Fritzing is what most of us use.
http://fritzing.org/home/

[soapbox]
No we don’t.
We tolerate it…
Circuit.jpg
This diagram conveys ;

  • No Pin names
  • Uses pictures of components instead of proper symbols
  • Does not allow proper component and wiring layout to show power flow and signal flow.
  • It is a picture.

A hand drawn “schematic” is more informative.
A picture of the OPs project is more informative as it shows the OPs wiring.

google ExpressPCB download

[/soapbox]
Tom… :slight_smile:

Hi,
Can you post a picture(s) of your project so we can see your component layout.

  1. Connected a power supply module to the breadboard and remove the +5 V from Arduino to the breadboard. Still kept all GND connections (from Arduino board and power supply module) to connect to each other. Power supply module is connected to a 9V (max 1500mA) power supply.

How big was the 5V supply to the display?

It sounds like you have a wiring problem, not all protoboards make good connections.

Please try this example.

http://osoyoo.com/2017/08/08/arduino-lesson-4-digit-7-segment-led-display/#4.2
Its the last example on the page.

Tom... :slight_smile:

Thanks all for your help

While reproducing Tom's sketch I saw that 74HC595 PIN 10 MR was set to +5V with his example.
After reading specs I noticed that I was continuously resetting the chip as I had not connected it (as also visible in the circuit I uploaded) and this chip had MR active on LOW.... (or at least it was in an uncontrolled state ...)

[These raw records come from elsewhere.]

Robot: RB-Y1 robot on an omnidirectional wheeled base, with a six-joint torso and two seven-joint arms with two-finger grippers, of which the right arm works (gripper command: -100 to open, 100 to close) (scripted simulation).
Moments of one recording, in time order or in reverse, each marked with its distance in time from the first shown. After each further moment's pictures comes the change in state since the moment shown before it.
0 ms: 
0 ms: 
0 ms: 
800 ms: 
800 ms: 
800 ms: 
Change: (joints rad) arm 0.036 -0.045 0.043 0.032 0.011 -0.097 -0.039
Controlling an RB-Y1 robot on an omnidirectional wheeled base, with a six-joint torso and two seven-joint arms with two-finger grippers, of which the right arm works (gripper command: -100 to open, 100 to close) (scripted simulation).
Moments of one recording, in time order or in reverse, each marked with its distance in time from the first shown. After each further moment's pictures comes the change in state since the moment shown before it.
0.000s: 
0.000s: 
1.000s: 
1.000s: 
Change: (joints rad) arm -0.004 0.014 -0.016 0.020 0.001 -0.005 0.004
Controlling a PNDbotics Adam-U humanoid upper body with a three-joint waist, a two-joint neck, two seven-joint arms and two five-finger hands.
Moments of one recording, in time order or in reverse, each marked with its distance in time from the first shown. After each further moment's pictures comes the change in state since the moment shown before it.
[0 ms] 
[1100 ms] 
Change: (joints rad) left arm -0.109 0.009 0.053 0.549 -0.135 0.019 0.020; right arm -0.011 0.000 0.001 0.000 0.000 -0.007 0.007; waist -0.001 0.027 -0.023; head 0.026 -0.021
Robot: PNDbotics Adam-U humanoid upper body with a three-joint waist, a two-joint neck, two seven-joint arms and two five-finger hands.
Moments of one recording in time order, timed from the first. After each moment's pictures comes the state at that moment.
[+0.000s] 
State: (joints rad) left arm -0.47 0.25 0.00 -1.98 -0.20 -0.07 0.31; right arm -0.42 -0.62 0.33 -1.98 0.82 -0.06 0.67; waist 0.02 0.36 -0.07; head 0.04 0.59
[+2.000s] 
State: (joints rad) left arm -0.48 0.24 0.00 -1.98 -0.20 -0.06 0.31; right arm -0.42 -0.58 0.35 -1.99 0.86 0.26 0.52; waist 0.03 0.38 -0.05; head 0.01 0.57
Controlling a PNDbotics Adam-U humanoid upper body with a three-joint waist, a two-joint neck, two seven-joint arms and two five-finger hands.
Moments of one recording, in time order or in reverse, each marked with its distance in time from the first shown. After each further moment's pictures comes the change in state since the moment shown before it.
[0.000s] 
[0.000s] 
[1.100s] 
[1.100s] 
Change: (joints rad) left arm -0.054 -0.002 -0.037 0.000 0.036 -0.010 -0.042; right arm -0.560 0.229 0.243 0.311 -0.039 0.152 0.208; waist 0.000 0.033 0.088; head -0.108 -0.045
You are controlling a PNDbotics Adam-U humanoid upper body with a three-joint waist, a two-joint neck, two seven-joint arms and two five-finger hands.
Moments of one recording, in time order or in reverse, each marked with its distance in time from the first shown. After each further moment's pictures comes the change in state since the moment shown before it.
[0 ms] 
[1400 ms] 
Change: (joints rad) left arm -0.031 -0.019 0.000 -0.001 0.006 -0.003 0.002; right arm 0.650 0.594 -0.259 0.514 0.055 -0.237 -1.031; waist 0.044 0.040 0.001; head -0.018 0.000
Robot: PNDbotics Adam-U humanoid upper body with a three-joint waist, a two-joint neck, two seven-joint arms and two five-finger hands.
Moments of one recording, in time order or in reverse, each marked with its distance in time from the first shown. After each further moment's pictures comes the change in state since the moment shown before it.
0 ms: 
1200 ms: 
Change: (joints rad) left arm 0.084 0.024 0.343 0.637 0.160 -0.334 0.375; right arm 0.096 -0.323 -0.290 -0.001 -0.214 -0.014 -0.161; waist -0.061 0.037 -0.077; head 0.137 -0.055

Further leanings from this thread --> I need a stronger PSU / keep mA consumption in mind

I was going to repurpose on old computer power supply when I found a 12V 3000mA PSU which I have now connected to my Arduino board. My sketch is now working w/o power supply on the breadboard but will change this in near future by creating a power station out of the computer power supply to drive everything :slight_smile:

Further learning --> I will never write "no wiring problem...." :slight_smile:

I am glad you found the problem and were able to solve it. It has been on my mind, to bad I couldn't reproduce your circuit though. I do think it's very smart of you to get more powerful PSU's.

I wish you much fun in the future David.

Yours,

Mike

Why are people obsessed with running LEDs at 20mA? This is usually the MAX current, not the sensible normal! There is absolutely no need unless you are trying to make a flashlight with them! Also note without any resistor they will pull a lot more than 20mA before burning out. In the case of an LED multi-segment display this can be a matter of seconds.

For indication you only need about 4mA and can run they through 470Ohm resistors. For most bread boards I use 1K resistors on LEDs and 1 or 2mA.

I built a similar circuit at the weekend to the OP. With tiny little blue LEDs on 470Ohm resistors they are still blinding to look directly at. Estimate them pulling 4mA.

If you have a dozen or more LEDs dropping the current they use by a factor of 5 makes a significant impact on your power demands.